#### ACTIVITY:
Below are several records. Retype exactly those lines running from the one with "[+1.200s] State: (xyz" through the one with "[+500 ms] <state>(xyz", end lines included, and no others.

*** Opening of AVAILABLE RECORDS ***

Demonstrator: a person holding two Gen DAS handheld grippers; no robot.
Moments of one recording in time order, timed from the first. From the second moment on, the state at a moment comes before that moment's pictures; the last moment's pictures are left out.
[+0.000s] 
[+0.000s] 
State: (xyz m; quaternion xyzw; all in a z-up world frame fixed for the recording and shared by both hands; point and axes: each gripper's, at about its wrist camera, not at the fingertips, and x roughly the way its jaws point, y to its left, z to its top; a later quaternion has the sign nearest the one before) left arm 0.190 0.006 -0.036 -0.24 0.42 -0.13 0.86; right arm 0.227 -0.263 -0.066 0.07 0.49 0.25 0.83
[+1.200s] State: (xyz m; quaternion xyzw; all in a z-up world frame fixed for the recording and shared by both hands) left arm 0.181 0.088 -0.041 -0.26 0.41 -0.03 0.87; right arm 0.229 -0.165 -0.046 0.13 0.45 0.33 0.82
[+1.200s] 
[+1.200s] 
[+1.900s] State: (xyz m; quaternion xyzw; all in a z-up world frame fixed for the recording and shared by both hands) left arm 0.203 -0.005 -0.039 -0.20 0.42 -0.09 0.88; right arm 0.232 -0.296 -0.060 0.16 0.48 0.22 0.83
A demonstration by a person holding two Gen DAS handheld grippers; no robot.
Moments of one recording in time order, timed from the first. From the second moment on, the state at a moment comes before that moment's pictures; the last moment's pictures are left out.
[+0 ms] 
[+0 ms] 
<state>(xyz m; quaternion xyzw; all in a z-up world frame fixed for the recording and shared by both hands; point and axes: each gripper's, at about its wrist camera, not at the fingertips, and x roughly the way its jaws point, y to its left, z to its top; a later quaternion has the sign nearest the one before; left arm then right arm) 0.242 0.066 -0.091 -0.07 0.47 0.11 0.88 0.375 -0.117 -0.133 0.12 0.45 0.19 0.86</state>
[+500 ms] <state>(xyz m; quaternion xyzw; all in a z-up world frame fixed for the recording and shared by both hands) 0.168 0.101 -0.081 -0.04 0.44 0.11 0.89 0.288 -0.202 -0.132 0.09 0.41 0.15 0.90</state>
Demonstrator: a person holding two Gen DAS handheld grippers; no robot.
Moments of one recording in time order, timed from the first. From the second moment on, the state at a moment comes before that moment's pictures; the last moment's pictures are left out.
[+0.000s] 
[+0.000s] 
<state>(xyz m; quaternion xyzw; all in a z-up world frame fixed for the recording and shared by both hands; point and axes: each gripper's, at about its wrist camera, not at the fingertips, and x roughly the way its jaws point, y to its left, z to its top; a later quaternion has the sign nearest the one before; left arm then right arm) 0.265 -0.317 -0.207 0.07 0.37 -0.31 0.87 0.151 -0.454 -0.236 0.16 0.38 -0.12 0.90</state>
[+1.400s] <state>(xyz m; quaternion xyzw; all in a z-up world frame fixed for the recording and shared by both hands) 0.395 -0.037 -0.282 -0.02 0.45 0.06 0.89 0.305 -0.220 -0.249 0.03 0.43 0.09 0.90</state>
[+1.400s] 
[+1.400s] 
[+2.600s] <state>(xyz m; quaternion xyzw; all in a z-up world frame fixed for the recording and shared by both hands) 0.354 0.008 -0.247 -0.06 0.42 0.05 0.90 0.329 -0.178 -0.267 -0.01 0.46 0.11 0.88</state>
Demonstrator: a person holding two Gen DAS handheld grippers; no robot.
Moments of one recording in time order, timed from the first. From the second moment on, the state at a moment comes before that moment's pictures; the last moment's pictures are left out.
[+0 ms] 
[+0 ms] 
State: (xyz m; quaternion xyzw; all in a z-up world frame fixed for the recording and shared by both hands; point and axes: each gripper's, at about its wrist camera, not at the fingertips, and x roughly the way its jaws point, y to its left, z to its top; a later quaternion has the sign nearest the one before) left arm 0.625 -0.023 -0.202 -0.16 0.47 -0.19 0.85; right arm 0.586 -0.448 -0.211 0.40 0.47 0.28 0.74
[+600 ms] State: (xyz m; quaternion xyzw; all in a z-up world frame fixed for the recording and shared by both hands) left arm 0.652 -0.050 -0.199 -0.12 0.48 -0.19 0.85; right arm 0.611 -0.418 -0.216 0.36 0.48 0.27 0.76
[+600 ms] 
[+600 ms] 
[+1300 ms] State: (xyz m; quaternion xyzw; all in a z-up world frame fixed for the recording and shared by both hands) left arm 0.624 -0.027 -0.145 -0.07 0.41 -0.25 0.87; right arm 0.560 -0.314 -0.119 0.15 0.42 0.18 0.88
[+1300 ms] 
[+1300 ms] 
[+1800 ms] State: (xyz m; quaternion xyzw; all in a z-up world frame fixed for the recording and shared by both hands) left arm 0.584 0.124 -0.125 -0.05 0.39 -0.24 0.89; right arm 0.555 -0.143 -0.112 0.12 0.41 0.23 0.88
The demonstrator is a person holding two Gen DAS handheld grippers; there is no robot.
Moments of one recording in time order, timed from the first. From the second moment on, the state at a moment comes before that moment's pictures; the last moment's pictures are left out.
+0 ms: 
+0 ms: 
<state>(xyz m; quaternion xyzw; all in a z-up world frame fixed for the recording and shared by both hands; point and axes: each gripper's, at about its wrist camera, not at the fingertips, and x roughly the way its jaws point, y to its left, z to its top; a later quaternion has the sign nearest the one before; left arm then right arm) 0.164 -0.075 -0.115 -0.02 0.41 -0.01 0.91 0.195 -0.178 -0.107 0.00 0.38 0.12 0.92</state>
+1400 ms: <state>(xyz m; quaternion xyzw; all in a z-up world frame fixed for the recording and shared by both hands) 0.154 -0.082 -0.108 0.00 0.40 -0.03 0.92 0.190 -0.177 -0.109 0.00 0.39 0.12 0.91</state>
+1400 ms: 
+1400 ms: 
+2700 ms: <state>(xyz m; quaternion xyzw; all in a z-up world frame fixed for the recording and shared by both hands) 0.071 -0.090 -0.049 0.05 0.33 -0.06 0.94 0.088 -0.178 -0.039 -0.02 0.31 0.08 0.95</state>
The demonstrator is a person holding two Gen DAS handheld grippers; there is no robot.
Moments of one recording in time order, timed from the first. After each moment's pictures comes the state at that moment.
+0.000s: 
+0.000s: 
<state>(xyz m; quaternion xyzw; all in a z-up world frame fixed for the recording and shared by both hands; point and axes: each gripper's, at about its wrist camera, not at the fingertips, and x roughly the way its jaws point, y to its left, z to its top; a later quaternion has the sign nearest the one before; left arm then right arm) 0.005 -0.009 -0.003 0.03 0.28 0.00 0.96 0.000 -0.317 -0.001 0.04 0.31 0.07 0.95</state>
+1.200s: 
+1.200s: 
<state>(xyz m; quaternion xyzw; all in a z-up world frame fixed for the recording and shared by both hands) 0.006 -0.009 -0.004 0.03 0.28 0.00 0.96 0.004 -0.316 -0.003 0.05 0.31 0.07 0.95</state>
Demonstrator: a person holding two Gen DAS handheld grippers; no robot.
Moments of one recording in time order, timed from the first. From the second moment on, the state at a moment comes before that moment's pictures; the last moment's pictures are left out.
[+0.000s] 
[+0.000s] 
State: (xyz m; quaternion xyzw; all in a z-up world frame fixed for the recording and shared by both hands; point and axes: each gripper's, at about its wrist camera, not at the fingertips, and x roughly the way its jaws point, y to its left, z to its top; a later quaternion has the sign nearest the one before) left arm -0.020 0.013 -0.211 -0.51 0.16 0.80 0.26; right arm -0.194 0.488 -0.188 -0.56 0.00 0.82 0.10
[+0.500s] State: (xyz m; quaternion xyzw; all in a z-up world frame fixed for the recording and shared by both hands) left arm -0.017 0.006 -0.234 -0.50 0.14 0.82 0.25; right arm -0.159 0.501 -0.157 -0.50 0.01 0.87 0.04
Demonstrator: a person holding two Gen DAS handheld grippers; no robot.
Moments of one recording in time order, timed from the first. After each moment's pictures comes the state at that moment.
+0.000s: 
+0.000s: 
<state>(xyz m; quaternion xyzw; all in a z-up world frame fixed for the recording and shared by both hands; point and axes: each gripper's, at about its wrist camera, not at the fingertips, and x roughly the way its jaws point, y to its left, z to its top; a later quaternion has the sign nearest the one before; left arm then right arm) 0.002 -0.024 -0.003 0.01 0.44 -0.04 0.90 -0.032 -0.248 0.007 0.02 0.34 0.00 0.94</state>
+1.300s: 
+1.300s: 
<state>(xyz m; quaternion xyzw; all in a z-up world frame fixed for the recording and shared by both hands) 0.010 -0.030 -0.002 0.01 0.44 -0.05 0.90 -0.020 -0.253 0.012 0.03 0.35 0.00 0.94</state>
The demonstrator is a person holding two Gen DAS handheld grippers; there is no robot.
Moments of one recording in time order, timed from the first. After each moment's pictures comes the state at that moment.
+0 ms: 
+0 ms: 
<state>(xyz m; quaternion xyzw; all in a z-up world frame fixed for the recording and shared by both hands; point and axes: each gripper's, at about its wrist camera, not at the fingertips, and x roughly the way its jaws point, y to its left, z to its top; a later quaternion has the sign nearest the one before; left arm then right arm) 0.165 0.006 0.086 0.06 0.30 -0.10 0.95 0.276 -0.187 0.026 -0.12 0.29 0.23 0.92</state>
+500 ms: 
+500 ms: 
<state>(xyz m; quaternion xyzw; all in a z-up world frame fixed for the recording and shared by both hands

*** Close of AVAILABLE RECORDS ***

#### SOLUTION TO THIS PROBLEM:
[+1.200s] State: (xyz m; quaternion xyzw; all in a z-up world frame fixed for the recording and shared by both hands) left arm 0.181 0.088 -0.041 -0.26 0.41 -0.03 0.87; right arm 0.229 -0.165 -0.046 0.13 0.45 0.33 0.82
[+1.200s] 
[+1.200s] 
[+1.900s] State: (xyz m; quaternion xyzw; all in a z-up world frame fixed for the recording and shared by both hands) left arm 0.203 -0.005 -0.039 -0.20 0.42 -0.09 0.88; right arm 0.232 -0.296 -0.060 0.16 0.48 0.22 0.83
A demonstration by a person holding two Gen DAS handheld grippers; no robot.
Moments of one recording in time order, timed from the first. From the second moment on, the state at a moment comes before that moment's pictures; the last moment's pictures are left out.
[+0 ms] 
[+0 ms] 
<state>(xyz m; quaternion xyzw; all in a z-up world frame fixed for the recording and shared by both hands; point and axes: each gripper's, at about its wrist camera, not at the fingertips, and x roughly the way its jaws point, y to its left, z to its top; a later quaternion has the sign nearest the one before; left arm then right arm) 0.242 0.066 -0.091 -0.07 0.47 0.11 0.88 0.375 -0.117 -0.133 0.12 0.45 0.19 0.86</state>
[+500 ms] <state>(xyz m; quaternion xyzw; all in a z-up world frame fixed for the recording and shared by both hands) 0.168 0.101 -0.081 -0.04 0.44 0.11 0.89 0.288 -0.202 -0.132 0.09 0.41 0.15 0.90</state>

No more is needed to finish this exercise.